Onder voornoemde omstandigheden is het hof van oordeel dat niet is voldaan aan het vereiste voor een behoorlijke gezamenlijke gezagsuitoefening, te weten dat partijen tenminste in staat zijn gezamenlijk te overleggen, afspraken te maken en samen beslissingen van enig belang te nemen ten aanzien van de verzorging en opvoeding van [de minderjarige] . Een gemeenschappelijke basis ontbreekt en er bestaat een onaanvaardbaar risico dat bij voortduring van het gezamenlijk gezag de spanningen tussen partijen zullen blijven bestaan, of zullen toenemen, en dat hun onderlinge verstandhouding, maar ook de verstandhouding tussen de vader en [de minderjarige] , verder onder druk zal komen te staan, hetgeen schadelijk is voor [de minderjarige] . Gelet hierop is de kans dat [de minderjarige] bij voortzetting van het gezamenlijk gezag van partijen, klem of verloren tussen hen zal raken zodanig groot, dat het hof het risico daarop onaanvaardbaar acht. Het hof neemt hierbij mede in aanmerking dat [de minderjarige] 17 jaar oud is en zich uitdrukkelijk heeft uitgesproken tegen de gezamenlijke gezagsuitoefening door zijn ouders. Voor het hof is genoegzaam komen vast te staan dat in de verstoorde verhouding en communicatie tussen partijen, en het risico dat [de minderjarige] daardoor tussen de ouders klem of verloren raakt, niet binnen afzienbare tijd voldoende verbetering zal komen. De bestreden beschikking zal dan ook in zoverre worden bekrachtigd.

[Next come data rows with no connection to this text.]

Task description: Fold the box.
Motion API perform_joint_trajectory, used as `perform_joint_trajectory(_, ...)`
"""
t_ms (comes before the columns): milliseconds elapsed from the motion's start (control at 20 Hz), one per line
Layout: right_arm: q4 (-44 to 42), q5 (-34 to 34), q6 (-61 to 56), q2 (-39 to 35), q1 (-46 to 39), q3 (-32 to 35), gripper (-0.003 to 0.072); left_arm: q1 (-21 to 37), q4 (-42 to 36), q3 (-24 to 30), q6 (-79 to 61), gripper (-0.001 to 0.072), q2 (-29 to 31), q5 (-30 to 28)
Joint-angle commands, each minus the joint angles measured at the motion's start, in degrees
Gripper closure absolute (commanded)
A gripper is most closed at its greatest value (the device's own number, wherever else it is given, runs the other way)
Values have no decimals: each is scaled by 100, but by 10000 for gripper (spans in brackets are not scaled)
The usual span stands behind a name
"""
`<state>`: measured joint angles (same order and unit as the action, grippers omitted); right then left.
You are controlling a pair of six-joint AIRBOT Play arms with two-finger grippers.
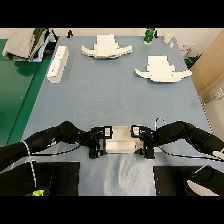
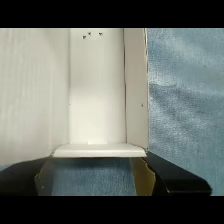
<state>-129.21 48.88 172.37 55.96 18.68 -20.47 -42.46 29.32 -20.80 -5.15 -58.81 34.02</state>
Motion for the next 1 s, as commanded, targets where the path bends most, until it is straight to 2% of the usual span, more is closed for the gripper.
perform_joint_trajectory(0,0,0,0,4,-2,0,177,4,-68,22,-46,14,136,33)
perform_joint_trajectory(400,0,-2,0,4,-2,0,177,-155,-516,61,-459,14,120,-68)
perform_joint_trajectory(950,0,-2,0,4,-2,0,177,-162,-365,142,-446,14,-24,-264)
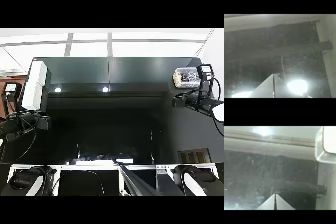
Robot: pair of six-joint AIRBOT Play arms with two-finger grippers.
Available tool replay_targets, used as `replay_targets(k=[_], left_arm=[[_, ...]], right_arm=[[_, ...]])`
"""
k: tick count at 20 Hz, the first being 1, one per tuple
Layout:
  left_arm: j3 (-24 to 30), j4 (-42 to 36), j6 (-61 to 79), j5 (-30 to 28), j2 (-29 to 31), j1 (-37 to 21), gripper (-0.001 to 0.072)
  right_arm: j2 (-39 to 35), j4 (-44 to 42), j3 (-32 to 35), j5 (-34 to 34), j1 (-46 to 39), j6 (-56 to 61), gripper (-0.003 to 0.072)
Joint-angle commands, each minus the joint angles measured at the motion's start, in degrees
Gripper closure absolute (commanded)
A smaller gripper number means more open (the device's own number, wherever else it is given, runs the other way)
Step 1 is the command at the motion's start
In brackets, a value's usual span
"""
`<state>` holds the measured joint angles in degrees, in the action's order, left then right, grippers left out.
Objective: Fold the box and place the chain.
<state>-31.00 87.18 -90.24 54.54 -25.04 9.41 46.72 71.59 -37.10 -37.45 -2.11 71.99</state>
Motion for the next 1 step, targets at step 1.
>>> replay_targets(k=[1], left_arm=[[0.2, 0.2, -0.1, -0.3, 0.3, 0.0, 0.0681]], right_arm=[[0.0, 0.0, 0.0, 0.0, 0.0, 0.0, 0.0668]])
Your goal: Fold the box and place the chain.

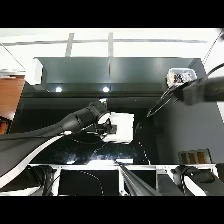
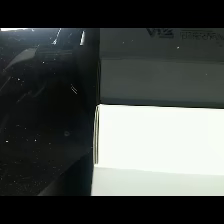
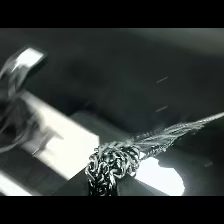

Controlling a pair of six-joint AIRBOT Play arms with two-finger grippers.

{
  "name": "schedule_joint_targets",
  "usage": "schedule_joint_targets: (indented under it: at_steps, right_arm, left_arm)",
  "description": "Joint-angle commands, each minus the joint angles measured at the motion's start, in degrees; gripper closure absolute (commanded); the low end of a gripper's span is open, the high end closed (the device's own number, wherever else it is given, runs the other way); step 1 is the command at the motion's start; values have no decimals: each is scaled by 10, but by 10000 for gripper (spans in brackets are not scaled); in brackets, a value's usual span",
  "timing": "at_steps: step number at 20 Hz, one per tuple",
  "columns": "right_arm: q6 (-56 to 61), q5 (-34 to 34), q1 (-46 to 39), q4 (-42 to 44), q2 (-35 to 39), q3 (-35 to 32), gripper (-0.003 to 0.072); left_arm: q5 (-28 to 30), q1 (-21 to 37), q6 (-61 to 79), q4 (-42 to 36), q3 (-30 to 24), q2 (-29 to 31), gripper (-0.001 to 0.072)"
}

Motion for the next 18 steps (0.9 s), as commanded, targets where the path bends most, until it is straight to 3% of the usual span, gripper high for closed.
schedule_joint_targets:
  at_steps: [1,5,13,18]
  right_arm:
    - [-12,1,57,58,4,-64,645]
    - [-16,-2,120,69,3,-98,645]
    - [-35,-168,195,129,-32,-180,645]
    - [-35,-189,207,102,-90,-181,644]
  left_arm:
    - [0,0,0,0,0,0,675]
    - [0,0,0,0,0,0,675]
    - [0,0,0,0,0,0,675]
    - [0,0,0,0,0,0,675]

5.Beoordeling van het verzoek tot schorsing

5.1.
Nu het hof op het ingestelde hoger beroep heden een eindbeschikking geeft, heeft de vader geen belang meer bij een beoordeling van zijn verzoek tot schorsing van de werking van de bestreden beschikking. Het hof zal dat verzoek dan ook afwijzen.
5.2.
Dit leidt tot de volgende beslissing.

6.Beslissing

Het hof:
in de zaak met zaaknummer
200.162.210/01:
bekrachtigt de bestreden beschikking, voor zover aan het oordeel van het hof onderworpen;
wijst af het in hoger beroep meer of anders verzochte;
in de zaak met zaaknummer
200.162.210/02:
wijst het schorsingsverzoek van de vader af.
Deze beschikking is gegeven door mrs. C.G. Kleene-Eijk, A.V.T. de Bie en J.A. van Keulen in tegenwoordigheid van mr. S.E. Harenberg als griffier, en in het openbaar uitgesproken op 28 juli 2015.